Requirement —
Your answer should be the entire listing, printed exactly.

Data under study —
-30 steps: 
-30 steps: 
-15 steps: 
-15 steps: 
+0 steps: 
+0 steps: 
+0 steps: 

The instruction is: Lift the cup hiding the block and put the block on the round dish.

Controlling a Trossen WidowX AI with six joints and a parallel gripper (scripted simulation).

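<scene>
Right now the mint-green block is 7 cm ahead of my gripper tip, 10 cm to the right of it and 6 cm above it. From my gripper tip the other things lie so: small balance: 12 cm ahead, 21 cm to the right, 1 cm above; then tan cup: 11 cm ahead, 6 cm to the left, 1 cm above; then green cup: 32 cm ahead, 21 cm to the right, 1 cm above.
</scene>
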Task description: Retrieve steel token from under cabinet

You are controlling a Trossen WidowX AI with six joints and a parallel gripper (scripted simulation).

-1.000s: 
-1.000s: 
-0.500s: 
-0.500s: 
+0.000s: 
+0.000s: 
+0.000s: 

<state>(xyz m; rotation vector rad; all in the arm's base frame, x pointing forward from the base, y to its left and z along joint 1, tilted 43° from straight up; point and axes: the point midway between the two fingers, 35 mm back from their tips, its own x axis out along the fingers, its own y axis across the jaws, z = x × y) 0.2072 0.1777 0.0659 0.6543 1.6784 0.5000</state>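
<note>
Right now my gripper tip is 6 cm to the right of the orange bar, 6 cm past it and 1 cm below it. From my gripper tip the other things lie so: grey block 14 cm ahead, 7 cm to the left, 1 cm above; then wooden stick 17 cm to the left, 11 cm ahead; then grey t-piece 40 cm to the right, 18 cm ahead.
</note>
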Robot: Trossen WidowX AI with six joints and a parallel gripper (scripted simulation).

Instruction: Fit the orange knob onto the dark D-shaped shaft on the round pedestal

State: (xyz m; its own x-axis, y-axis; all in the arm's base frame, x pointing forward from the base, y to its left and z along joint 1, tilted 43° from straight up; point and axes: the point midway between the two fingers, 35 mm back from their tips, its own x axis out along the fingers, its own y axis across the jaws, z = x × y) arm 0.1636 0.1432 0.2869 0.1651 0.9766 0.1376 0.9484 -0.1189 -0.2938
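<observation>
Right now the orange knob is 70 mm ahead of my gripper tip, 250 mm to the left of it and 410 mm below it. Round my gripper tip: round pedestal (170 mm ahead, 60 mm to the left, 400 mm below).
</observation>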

Solved problem —
-30 steps: 
-30 steps: 
-15 steps: 
-15 steps: 
+0 steps: 
+0 steps: 
+0 steps: 

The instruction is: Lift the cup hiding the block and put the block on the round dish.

Controlling a Trossen WidowX AI with six joints and a parallel gripper (scripted simulation).

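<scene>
Right now the mint-green block is 7 cm ahead of my gripper tip, 10 cm to the right of it and 6 cm above it. From my gripper tip the other things lie so: small balance: 12 cm ahead, 21 cm to the right, 1 cm above; then tan cup: 11 cm ahead, 6 cm to the left, 1 cm above; then green cup: 32 cm ahead, 21 cm to the right, 1 cm above.
</scene>
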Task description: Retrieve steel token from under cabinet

You are controlling a Trossen WidowX AI with six joints and a parallel gripper (scripted simulation).

-1.000s: 
-1.000s: 
-0.500s: 
-0.500s: 
+0.000s: 
+0.000s: 
+0.000s: 

<state>(xyz m; rotation vector rad; all in the arm's base frame, x pointing forward from the base, y to its left and z along joint 1, tilted 43° from straight up; point and axes: the point midway between the two fingers, 35 mm back from their tips, its own x axis out along the fingers, its own y axis across the jaws, z = x × y) 0.2072 0.1777 0.0659 0.6543 1.6784 0.5000</state>
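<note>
Right now my gripper tip is 6 cm to the right of the orange bar, 6 cm past it and 1 cm below it. From my gripper tip the other things lie so: grey block 14 cm ahead, 7 cm to the left, 1 cm above; then wooden stick 17 cm to the left, 11 cm ahead; then grey t-piece 40 cm to the right, 18 cm ahead.
</note>
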Robot: Trossen WidowX AI with six joints and a parallel gripper (scripted simulation).

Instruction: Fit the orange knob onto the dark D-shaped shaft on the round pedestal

State: (xyz m; its own x-axis, y-axis; all in the arm's base frame, x pointing forward from the base, y to its left and z along joint 1, tilted 43° from straight up; point and axes: the point midway between the two fingers, 35 mm back from their tips, its own x axis out along the fingers, its own y axis across the jaws, z = x × y) arm 0.1636 0.1432 0.2869 0.1651 0.9766 0.1376 0.9484 -0.1189 -0.2938
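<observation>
Right now the orange knob is 70 mm ahead of my gripper tip, 250 mm to the left of it and 410 mm below it. Round my gripper tip: round pedestal (170 mm ahead, 60 mm to the left, 400 mm below).
</observation>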

What has been written here completes the answer.